▶ _What you are asked to do_:
Write back every record verbatim.

Dataset entries
※ ※ ※

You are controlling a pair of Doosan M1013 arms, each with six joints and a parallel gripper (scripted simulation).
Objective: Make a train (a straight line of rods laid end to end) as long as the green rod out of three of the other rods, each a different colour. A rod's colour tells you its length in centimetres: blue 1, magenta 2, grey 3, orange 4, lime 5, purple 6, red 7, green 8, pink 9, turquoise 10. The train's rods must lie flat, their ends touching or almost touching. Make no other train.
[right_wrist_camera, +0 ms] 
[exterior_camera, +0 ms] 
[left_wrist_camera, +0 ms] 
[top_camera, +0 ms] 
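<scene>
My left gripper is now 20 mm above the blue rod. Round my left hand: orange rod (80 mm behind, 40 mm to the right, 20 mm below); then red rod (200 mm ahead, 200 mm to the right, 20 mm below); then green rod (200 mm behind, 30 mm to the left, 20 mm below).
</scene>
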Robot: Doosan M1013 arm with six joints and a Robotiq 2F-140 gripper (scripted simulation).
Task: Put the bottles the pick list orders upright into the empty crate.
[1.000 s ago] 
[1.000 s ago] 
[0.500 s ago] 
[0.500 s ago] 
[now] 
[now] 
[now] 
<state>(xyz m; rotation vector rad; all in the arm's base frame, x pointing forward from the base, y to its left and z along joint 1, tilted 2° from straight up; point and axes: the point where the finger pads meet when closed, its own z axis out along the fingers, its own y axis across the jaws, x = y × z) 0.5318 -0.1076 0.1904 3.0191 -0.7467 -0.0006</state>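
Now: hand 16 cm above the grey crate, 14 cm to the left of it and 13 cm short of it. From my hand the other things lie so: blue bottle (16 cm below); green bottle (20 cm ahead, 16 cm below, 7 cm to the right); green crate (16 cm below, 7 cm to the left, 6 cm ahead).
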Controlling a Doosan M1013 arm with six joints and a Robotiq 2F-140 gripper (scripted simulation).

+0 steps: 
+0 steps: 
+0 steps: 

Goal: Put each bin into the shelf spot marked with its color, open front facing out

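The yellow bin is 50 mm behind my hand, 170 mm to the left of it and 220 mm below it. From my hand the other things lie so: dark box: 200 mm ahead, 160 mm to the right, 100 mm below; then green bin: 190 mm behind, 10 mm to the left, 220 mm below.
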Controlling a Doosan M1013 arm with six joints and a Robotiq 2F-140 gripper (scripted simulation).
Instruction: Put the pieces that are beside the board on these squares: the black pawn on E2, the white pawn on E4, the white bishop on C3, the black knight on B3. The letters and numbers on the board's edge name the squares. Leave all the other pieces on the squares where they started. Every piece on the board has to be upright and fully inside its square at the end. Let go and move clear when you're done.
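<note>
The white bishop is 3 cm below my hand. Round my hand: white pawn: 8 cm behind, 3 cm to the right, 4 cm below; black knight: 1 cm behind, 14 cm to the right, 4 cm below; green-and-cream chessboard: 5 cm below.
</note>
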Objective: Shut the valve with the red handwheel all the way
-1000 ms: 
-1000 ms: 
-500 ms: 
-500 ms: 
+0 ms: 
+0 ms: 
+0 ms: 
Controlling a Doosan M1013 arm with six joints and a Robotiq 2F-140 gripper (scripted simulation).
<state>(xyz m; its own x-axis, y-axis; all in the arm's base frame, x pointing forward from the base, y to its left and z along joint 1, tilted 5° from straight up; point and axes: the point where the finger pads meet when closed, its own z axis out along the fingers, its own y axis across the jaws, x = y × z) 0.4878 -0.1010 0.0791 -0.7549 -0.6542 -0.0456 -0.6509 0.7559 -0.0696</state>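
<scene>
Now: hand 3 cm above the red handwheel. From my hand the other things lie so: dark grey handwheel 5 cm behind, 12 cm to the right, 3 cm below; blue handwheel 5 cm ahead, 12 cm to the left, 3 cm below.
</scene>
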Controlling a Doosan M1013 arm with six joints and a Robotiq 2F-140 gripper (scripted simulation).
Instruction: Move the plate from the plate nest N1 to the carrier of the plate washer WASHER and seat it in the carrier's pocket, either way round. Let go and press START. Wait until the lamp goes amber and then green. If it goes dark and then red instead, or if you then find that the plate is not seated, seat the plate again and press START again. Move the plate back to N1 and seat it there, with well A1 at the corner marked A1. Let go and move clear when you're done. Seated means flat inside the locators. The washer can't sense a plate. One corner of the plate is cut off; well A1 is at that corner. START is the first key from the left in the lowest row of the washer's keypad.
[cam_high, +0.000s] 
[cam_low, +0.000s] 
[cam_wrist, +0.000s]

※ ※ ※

▶ _Problem solution_:
You are controlling a pair of Doosan M1013 arms, each with six joints and a parallel gripper (scripted simulation).
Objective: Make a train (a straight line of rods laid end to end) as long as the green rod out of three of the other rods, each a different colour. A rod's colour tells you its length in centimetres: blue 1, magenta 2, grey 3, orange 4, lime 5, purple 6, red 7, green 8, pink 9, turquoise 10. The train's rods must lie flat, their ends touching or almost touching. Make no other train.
[right_wrist_camera, +0 ms] 
[exterior_camera, +0 ms] 
[left_wrist_camera, +0 ms] 
[top_camera, +0 ms] 
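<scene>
My left gripper is now 20 mm above the blue rod. Round my left hand: orange rod (80 mm behind, 40 mm to the right, 20 mm below); then red rod (200 mm ahead, 200 mm to the right, 20 mm below); then green rod (200 mm behind, 30 mm to the left, 20 mm below).
</scene>
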Robot: Doosan M1013 arm with six joints and a Robotiq 2F-140 gripper (scripted simulation).
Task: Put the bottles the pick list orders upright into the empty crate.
[1.000 s ago] 
[1.000 s ago] 
[0.500 s ago] 
[0.500 s ago] 
[now] 
[now] 
[now] 
<state>(xyz m; rotation vector rad; all in the arm's base frame, x pointing forward from the base, y to its left and z along joint 1, tilted 2° from straight up; point and axes: the point where the finger pads meet when closed, its own z axis out along the fingers, its own y axis across the jaws, x = y × z) 0.5318 -0.1076 0.1904 3.0191 -0.7467 -0.0006</state>
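Now: hand 16 cm above the grey crate, 14 cm to the left of it and 13 cm short of it. From my hand the other things lie so: blue bottle (16 cm below); green bottle (20 cm ahead, 16 cm below, 7 cm to the right); green crate (16 cm below, 7 cm to the left, 6 cm ahead).
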Controlling a Doosan M1013 arm with six joints and a Robotiq 2F-140 gripper (scripted simulation).

+0 steps: 
+0 steps: 
+0 steps: 

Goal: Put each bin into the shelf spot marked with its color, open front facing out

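The yellow bin is 50 mm behind my hand, 170 mm to the left of it and 220 mm below it. From my hand the other things lie so: dark box: 200 mm ahead, 160 mm to the right, 100 mm below; then green bin: 190 mm behind, 10 mm to the left, 220 mm below.
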Controlling a Doosan M1013 arm with six joints and a Robotiq 2F-140 gripper (scripted simulation).
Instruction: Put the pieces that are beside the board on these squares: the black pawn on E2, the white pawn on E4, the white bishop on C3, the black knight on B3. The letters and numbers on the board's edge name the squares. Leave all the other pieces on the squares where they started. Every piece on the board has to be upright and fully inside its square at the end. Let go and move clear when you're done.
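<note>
The white bishop is 3 cm below my hand. Round my hand: white pawn: 8 cm behind, 3 cm to the right, 4 cm below; black knight: 1 cm behind, 14 cm to the right, 4 cm below; green-and-cream chessboard: 5 cm below.
</note>
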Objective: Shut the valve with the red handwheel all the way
-1000 ms: 
-1000 ms: 
-500 ms: 
-500 ms: 
+0 ms: 
+0 ms: 
+0 ms: 
Controlling a Doosan M1013 arm with six joints and a Robotiq 2F-140 gripper (scripted simulation).
<state>(xyz m; its own x-axis, y-axis; all in the arm's base frame, x pointing forward from the base, y to its left and z along joint 1, tilted 5° from straight up; point and axes: the point where the finger pads meet when closed, its own z axis out along the fingers, its own y axis across the jaws, x = y × z) 0.4878 -0.1010 0.0791 -0.7549 -0.6542 -0.0456 -0.6509 0.7559 -0.0696</state>
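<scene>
Now: hand 3 cm above the red handwheel. From my hand the other things lie so: dark grey handwheel 5 cm behind, 12 cm to the right, 3 cm below; blue handwheel 5 cm ahead, 12 cm to the left, 3 cm below.
</scene>
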Controlling a Doosan M1013 arm with six joints and a Robotiq 2F-140 gripper (scripted simulation).
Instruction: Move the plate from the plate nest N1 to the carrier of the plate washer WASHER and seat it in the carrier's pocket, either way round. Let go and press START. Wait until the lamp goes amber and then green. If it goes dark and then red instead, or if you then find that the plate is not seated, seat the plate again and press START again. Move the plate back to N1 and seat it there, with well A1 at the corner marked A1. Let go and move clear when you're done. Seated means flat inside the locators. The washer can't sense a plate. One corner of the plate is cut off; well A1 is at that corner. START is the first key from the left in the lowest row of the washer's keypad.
[cam_high, +0.000s] 
[cam_low, +0.000s] 
[cam_wrist, +0.000s]

That is the entire output.